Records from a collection
****************************************

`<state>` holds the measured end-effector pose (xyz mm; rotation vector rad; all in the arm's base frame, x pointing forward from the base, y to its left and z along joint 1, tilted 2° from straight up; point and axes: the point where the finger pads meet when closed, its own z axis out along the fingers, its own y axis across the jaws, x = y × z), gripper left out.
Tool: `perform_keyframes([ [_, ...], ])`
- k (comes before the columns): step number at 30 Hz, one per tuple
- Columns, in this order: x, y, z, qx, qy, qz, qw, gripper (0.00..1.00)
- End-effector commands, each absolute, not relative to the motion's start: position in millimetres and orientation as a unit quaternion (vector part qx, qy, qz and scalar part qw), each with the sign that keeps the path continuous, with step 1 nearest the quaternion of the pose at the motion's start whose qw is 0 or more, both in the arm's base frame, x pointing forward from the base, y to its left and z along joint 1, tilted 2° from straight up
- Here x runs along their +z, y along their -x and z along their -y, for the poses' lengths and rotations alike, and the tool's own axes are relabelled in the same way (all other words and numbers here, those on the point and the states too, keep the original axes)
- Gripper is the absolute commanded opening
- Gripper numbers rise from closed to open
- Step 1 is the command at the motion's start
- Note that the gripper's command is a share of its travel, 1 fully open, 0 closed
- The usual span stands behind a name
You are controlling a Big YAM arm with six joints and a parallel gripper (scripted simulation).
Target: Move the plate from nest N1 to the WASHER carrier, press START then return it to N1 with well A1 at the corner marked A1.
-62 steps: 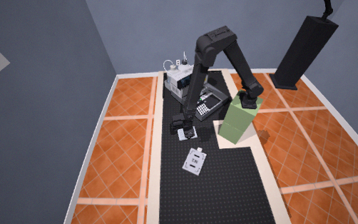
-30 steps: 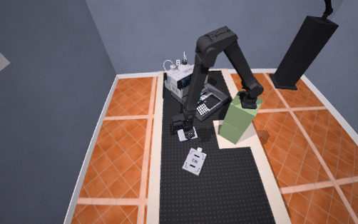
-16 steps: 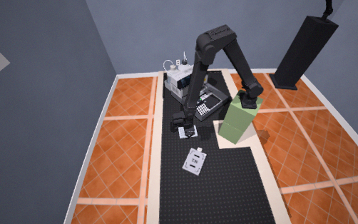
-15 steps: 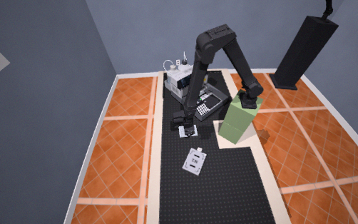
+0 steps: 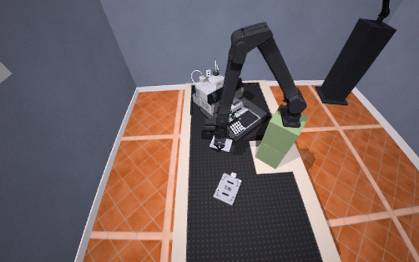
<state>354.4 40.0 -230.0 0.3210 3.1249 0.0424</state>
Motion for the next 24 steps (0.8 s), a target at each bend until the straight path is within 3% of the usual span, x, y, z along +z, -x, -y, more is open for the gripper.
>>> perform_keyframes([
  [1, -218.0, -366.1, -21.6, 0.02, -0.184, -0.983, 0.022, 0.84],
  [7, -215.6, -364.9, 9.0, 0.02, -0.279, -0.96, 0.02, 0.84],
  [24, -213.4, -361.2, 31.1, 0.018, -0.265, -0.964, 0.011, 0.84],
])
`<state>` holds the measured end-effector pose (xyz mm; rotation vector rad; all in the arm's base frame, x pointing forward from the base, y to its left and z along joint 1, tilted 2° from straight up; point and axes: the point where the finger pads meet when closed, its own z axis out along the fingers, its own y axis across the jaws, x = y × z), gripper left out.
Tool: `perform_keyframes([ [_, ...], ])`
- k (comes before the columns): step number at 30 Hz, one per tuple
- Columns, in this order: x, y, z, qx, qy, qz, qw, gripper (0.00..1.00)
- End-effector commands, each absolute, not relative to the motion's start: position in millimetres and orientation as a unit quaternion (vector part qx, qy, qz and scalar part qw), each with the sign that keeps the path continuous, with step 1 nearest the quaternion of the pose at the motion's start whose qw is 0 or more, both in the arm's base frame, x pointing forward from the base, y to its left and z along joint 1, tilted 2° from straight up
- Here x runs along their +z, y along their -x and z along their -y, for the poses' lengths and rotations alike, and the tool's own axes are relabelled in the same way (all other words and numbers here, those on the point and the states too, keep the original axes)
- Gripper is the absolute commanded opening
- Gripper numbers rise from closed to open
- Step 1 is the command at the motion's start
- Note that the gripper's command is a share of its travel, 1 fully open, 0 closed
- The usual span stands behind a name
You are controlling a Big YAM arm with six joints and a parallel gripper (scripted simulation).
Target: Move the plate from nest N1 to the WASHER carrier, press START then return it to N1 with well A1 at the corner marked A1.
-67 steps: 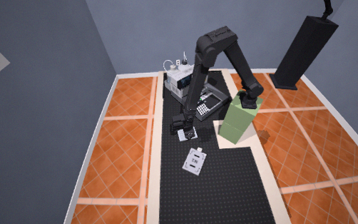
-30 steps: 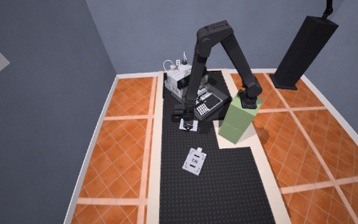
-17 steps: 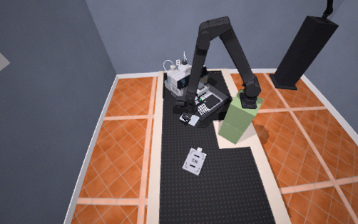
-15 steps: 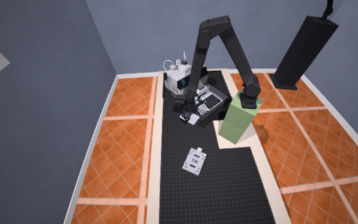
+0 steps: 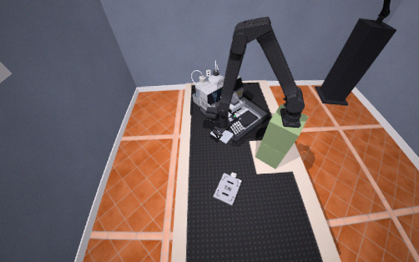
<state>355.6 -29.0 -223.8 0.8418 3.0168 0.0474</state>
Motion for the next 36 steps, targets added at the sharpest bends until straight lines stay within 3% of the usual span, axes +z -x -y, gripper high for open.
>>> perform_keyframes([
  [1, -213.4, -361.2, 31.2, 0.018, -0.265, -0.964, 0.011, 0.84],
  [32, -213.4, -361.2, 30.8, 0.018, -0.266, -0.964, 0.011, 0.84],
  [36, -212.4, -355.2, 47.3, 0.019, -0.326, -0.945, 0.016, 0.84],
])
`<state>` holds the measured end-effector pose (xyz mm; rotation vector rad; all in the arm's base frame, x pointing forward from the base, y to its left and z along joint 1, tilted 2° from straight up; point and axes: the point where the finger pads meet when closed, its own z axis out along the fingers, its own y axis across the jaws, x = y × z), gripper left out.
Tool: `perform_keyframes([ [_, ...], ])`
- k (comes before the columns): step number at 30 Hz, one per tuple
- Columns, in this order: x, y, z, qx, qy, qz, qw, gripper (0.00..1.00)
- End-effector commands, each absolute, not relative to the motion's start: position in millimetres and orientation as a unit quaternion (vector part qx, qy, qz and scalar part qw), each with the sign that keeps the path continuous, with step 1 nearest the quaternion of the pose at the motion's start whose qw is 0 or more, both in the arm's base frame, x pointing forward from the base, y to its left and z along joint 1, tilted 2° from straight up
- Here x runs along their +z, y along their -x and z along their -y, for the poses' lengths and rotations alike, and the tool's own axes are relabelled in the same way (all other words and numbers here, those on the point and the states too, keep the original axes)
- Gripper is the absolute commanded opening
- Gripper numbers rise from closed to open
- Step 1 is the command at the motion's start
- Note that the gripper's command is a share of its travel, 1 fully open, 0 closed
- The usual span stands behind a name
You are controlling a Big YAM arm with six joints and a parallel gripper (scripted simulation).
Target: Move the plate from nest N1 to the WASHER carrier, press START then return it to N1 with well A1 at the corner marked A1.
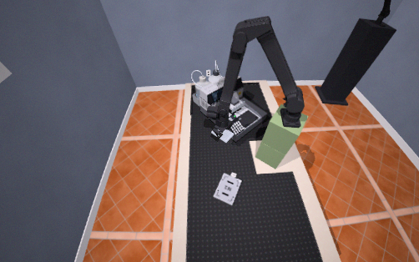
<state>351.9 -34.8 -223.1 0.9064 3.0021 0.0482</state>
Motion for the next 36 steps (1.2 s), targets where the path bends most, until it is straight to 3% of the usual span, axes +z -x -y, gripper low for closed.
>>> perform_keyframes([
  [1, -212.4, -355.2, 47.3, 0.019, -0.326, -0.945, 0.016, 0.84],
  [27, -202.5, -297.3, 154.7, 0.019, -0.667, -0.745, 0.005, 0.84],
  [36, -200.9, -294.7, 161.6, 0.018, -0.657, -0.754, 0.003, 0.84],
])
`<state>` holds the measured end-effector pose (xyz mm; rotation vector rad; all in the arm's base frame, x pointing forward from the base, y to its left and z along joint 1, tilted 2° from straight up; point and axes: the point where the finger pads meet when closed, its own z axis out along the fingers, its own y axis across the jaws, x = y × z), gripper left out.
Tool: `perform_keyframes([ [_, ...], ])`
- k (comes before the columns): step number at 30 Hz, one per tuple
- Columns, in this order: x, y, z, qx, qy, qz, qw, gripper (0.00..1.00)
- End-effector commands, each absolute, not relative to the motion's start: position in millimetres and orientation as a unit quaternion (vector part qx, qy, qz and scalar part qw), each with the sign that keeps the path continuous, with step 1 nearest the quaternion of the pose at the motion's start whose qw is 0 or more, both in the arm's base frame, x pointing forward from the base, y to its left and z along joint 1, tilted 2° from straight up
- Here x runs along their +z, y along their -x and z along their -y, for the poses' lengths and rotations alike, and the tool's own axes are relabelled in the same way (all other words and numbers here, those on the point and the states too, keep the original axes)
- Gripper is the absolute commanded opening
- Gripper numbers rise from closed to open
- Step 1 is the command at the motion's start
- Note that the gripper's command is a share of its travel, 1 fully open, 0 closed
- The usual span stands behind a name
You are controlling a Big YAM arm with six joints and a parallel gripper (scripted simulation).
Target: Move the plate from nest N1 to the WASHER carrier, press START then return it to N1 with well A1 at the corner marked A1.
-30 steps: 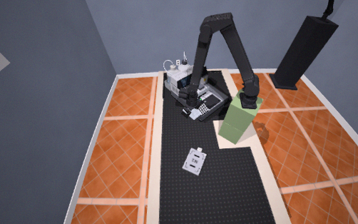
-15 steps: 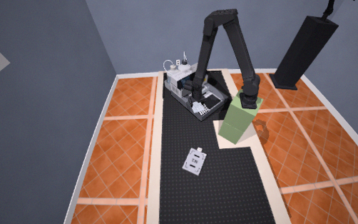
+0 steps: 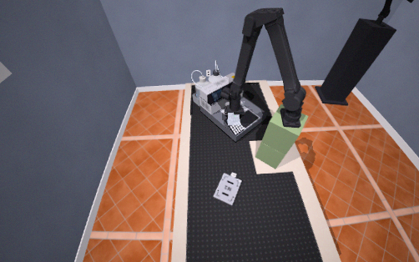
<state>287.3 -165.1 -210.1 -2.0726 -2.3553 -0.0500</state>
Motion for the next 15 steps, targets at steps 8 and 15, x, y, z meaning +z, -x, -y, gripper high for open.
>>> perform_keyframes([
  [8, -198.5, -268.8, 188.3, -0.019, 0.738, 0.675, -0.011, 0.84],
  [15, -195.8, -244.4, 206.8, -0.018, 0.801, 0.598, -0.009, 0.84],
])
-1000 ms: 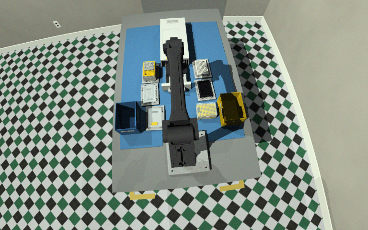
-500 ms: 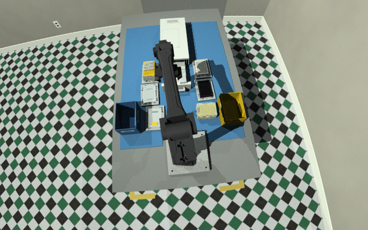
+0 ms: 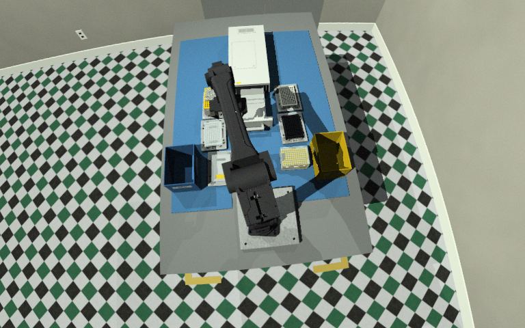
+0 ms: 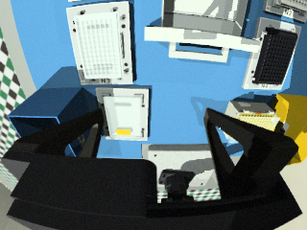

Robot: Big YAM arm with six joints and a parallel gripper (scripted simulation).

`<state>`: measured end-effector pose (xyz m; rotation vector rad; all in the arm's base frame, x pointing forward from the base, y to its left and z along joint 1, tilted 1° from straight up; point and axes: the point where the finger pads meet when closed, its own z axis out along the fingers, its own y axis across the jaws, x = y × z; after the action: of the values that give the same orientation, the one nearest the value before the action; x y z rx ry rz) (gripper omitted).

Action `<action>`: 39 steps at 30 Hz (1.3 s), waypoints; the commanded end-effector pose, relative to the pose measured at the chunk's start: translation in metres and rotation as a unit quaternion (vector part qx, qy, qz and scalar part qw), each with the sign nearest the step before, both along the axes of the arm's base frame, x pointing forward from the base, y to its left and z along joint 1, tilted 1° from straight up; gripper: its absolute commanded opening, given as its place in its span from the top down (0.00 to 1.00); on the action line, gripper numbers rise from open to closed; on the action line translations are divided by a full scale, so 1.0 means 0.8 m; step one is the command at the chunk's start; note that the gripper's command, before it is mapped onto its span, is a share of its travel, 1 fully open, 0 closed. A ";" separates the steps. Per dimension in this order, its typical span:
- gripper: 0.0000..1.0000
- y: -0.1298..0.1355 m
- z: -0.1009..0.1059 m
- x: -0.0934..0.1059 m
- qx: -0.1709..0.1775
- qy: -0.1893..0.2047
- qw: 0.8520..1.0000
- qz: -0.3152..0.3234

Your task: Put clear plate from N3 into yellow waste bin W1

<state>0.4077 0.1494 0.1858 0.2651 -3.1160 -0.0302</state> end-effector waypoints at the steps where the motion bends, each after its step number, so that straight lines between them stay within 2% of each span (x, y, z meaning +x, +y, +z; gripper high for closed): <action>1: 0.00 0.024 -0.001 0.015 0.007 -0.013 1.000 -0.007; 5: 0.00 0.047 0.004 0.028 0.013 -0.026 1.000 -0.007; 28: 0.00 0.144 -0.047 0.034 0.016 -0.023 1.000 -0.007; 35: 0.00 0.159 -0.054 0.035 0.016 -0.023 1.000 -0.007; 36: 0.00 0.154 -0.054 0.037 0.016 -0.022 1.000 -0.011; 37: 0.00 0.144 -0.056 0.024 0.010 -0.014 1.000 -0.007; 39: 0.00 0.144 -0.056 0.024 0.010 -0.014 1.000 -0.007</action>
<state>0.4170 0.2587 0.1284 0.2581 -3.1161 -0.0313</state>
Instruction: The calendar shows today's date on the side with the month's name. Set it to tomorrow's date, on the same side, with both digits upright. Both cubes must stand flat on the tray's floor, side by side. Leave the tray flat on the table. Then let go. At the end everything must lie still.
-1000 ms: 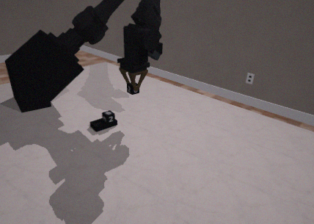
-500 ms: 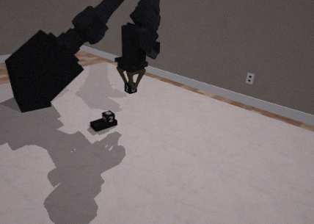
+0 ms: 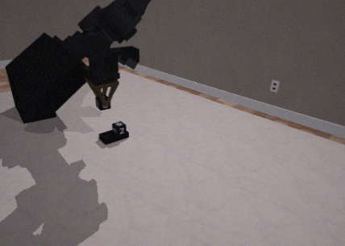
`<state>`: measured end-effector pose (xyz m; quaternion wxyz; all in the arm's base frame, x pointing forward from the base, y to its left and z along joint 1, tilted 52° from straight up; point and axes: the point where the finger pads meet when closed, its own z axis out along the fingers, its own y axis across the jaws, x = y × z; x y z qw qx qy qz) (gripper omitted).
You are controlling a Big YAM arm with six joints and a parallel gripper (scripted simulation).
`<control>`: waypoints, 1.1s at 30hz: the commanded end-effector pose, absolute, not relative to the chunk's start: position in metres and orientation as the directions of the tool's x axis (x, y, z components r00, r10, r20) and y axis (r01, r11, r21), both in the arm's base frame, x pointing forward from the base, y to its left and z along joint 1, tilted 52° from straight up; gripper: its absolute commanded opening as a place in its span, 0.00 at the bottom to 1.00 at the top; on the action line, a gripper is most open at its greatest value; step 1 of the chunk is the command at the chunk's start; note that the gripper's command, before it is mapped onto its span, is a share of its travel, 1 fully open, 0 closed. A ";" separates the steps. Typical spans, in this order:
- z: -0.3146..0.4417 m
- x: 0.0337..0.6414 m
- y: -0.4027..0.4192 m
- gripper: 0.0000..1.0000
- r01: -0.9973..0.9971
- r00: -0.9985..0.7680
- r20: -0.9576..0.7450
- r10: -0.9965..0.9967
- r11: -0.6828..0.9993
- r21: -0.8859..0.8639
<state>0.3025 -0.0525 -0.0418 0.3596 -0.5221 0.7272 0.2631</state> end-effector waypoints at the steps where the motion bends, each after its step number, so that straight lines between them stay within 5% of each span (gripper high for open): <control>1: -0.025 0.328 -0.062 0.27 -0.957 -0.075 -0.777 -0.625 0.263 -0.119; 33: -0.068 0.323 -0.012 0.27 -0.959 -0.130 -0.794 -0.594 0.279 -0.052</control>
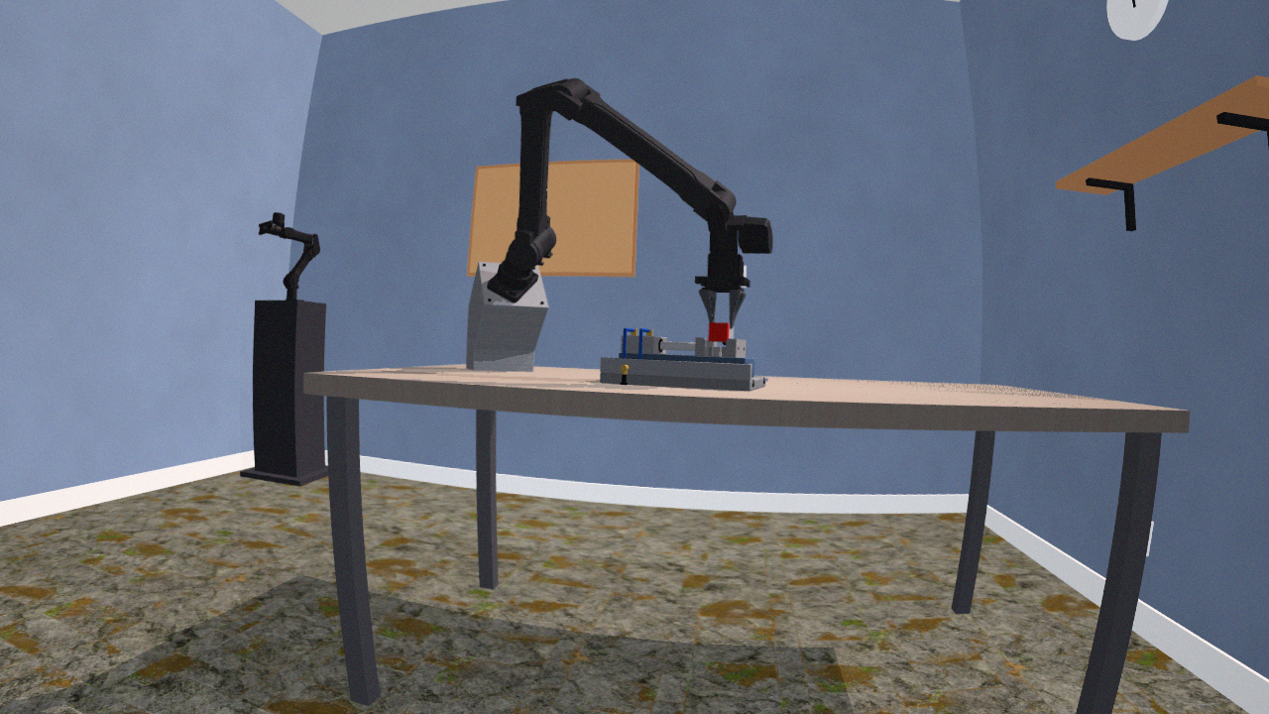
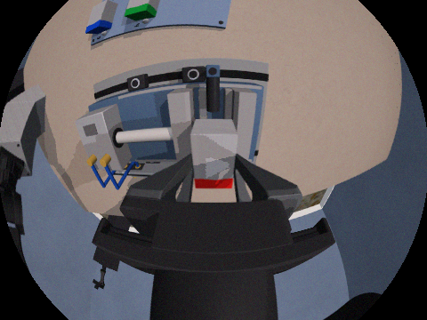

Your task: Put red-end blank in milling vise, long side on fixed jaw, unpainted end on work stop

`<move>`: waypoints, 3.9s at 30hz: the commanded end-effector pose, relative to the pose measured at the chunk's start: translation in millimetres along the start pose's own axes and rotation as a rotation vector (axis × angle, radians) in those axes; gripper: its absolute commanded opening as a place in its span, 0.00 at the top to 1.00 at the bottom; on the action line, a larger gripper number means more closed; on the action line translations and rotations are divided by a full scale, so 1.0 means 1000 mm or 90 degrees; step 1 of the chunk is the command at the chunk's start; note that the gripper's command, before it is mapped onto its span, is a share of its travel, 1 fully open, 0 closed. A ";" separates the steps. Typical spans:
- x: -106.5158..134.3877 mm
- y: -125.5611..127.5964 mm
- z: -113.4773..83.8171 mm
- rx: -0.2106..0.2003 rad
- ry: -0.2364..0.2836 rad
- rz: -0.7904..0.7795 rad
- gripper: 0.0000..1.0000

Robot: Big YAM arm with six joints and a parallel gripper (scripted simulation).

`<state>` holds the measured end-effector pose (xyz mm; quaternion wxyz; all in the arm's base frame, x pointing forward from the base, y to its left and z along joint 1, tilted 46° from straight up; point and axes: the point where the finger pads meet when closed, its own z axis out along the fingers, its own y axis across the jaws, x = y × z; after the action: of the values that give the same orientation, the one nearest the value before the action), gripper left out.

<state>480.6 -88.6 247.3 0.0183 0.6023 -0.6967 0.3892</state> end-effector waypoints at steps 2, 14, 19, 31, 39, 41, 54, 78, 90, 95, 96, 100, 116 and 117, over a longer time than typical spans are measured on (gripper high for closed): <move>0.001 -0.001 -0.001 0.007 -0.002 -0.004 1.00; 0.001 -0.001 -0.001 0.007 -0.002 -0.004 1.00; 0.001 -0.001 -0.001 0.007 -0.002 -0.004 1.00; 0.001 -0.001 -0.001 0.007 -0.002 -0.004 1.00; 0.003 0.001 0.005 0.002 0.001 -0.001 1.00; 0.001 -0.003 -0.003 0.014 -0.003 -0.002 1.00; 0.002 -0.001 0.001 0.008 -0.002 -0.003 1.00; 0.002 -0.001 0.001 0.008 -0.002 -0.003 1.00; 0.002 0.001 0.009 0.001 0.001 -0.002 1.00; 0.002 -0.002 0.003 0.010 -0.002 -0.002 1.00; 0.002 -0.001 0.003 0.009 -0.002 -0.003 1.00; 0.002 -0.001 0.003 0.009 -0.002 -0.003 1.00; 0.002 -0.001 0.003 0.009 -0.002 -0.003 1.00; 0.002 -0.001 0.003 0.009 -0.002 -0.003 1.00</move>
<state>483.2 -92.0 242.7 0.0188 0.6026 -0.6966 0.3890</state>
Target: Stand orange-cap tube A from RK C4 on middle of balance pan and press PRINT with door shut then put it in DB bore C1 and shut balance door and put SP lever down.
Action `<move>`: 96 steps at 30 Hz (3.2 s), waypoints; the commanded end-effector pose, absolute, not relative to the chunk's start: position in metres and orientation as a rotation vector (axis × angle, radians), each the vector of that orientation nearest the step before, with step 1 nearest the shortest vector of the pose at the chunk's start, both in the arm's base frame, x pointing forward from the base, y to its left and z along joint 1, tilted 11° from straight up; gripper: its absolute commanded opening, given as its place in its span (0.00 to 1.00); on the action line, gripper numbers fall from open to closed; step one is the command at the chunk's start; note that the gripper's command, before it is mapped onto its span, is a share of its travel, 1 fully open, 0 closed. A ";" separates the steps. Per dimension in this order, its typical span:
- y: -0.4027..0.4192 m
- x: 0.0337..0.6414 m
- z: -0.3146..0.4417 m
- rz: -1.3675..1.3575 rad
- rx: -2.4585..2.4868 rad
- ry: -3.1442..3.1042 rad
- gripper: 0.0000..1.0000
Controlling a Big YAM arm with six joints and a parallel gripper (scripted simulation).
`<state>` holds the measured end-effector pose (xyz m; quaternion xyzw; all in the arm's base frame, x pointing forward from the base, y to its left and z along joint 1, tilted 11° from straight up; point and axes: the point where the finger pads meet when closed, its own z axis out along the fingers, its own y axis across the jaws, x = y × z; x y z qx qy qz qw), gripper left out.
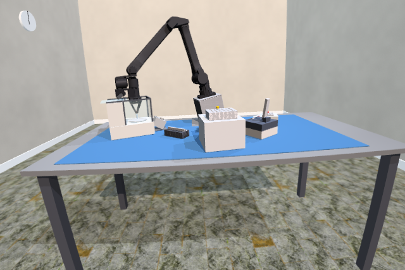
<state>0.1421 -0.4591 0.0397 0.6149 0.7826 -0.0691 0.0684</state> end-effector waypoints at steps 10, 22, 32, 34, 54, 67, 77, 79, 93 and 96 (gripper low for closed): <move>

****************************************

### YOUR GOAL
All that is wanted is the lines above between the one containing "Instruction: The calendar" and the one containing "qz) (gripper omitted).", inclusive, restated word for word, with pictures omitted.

### OUTPUT FOR THIS EXERCISE
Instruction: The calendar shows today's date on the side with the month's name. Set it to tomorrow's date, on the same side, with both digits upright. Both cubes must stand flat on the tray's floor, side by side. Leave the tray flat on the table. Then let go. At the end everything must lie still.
-1000 ms: 
-500 ms: 
+0 ms: 
`<state>`: measured end-effector pose (xyz m; quaternion wxyz; all in the arm's base frame, x pointing forward from the base, y to its left and z along joint 1, tilted 52° from straight up; point and axes: the point where the finger pads meet when closed, its own z axis out along the fingers, its own y axis across the jaws, x = y × z; x y z qw qx qy qz) (gripper omitted).

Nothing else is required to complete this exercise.